EXERCISE PROMPT
Nothing but the lines from the one with "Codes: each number" down to the one with "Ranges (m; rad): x" should be returned, exactly and with both ends included, from the material below.

DATASET CONTENT
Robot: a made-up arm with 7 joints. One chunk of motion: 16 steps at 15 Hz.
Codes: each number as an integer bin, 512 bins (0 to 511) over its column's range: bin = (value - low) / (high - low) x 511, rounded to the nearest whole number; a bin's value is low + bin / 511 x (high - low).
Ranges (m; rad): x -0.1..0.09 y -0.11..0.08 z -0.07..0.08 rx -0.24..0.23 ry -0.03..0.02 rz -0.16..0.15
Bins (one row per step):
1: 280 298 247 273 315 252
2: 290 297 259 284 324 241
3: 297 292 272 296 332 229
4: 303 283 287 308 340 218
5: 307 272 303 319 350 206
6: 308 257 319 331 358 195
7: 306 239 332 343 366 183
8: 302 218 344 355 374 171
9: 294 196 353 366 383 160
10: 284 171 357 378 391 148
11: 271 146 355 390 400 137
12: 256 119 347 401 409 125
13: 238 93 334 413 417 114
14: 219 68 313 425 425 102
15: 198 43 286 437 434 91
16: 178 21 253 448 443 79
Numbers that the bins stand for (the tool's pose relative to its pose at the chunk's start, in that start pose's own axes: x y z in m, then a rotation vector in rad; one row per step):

SOLUTION TO THE PROBLEM
Codes: each number as an integer bin, 512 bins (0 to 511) over its column's range: bin = (value - low) / (high - low) x 511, rounded to the nearest whole number; a bin's value is low + bin / 511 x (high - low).
Ranges (m; rad): x -0.1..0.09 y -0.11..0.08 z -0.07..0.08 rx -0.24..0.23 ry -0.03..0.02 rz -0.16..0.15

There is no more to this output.